▸ **Exercise brief**:
I'd ask you to write out the lines below exactly, with no images.

▸ **Dataset excerpt**:
● ● ● ●
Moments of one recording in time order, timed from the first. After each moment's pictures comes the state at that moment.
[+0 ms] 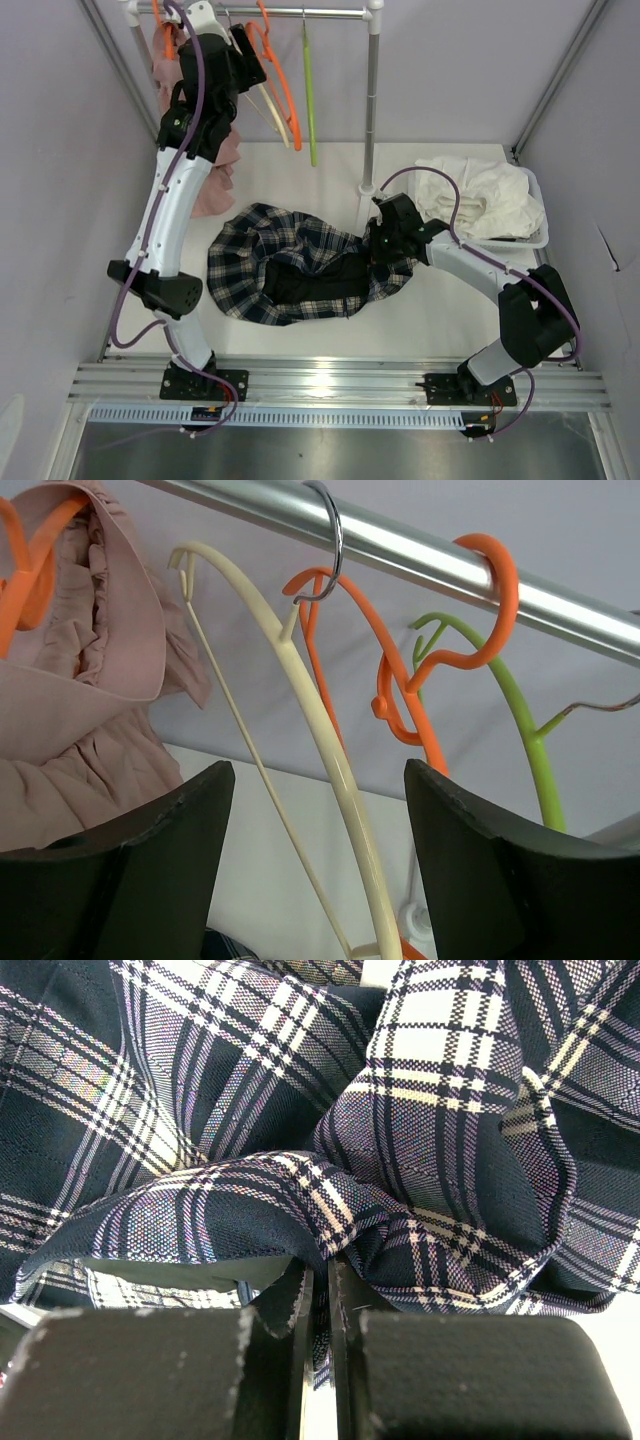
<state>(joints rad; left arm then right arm) -0.36 1.81 2.36 -0.59 -0.45 -0.31 0.57 1.54 1.05 -0.43 -0.12 0.44</state>
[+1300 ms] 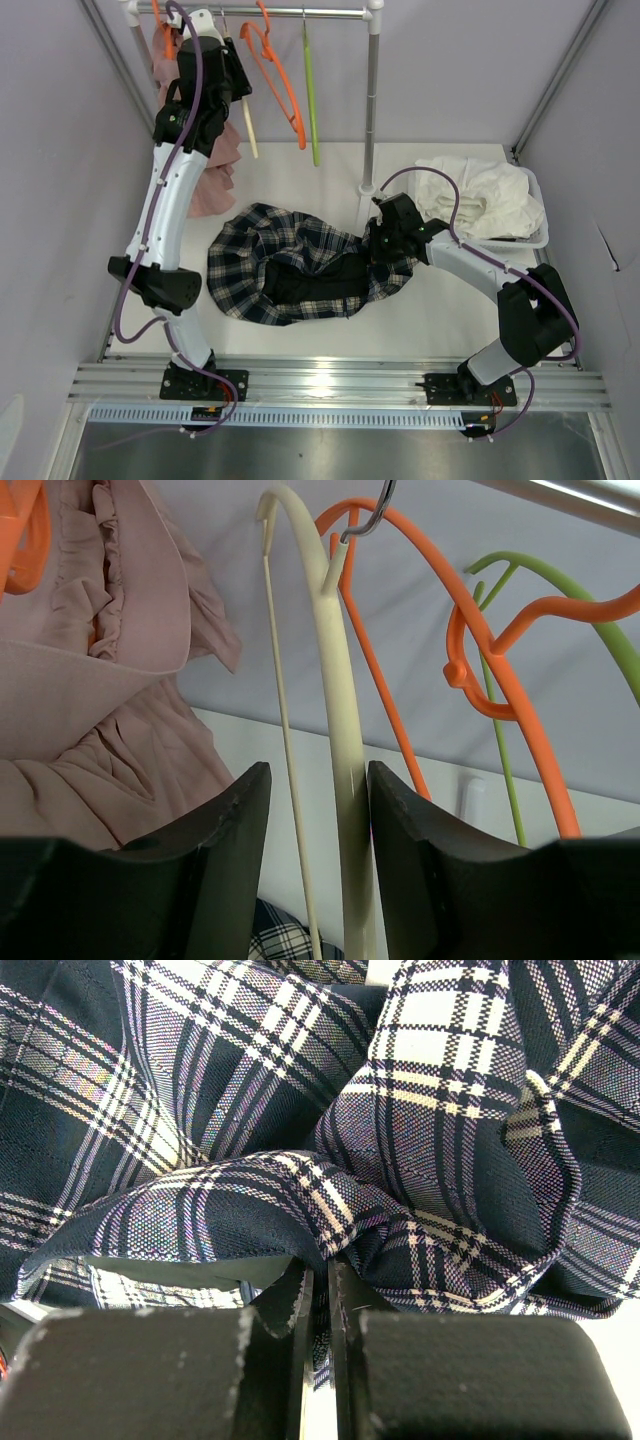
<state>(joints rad) -0.29 1.84 2.36 -0.68 -0.38 -0.29 0.57 1.54 1.05 -0.43 -0.14 0.44</state>
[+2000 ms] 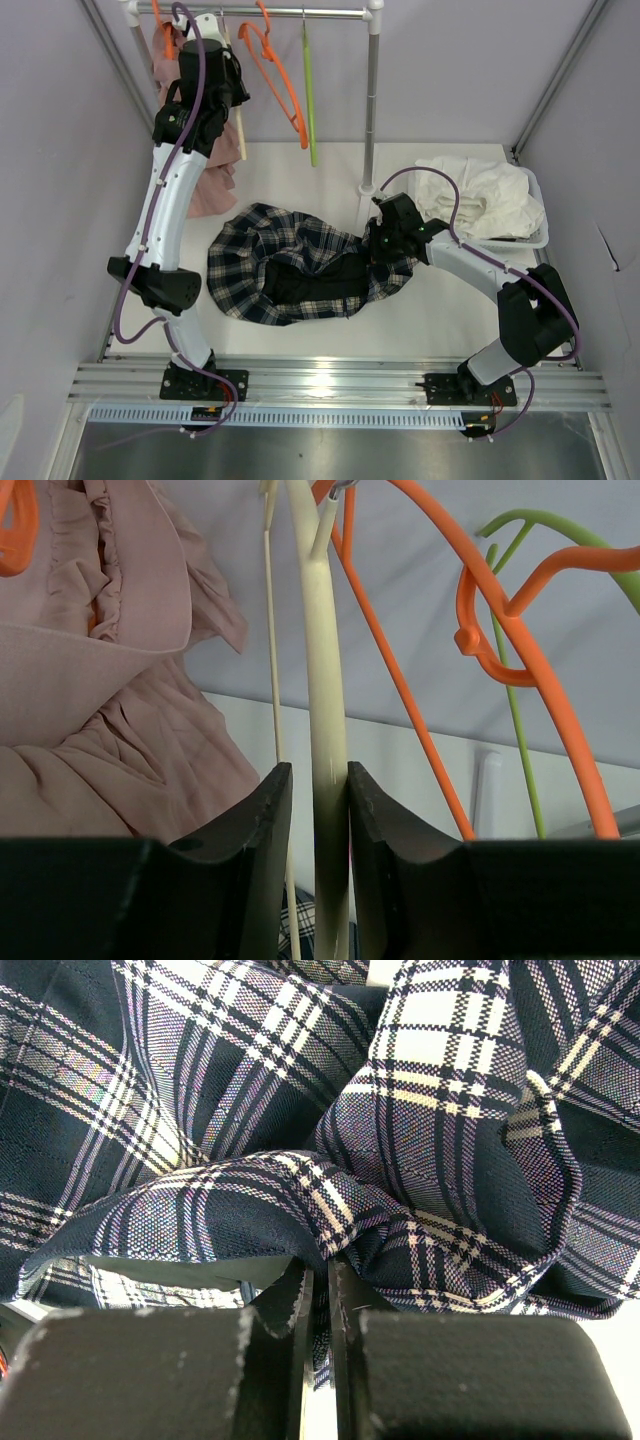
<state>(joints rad) -0.29 1.84 2.36 -0.73 -0.36 -0.25 0.57 1.54 1.05 -0.43 -0.14 0.44</state>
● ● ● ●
▸ **Answer**:
Moments of one recording in time order, timed from the first. After each moment's pictures comes the state at that moment.
[+0 ms] 
<state>(joints rad; left arm then right arm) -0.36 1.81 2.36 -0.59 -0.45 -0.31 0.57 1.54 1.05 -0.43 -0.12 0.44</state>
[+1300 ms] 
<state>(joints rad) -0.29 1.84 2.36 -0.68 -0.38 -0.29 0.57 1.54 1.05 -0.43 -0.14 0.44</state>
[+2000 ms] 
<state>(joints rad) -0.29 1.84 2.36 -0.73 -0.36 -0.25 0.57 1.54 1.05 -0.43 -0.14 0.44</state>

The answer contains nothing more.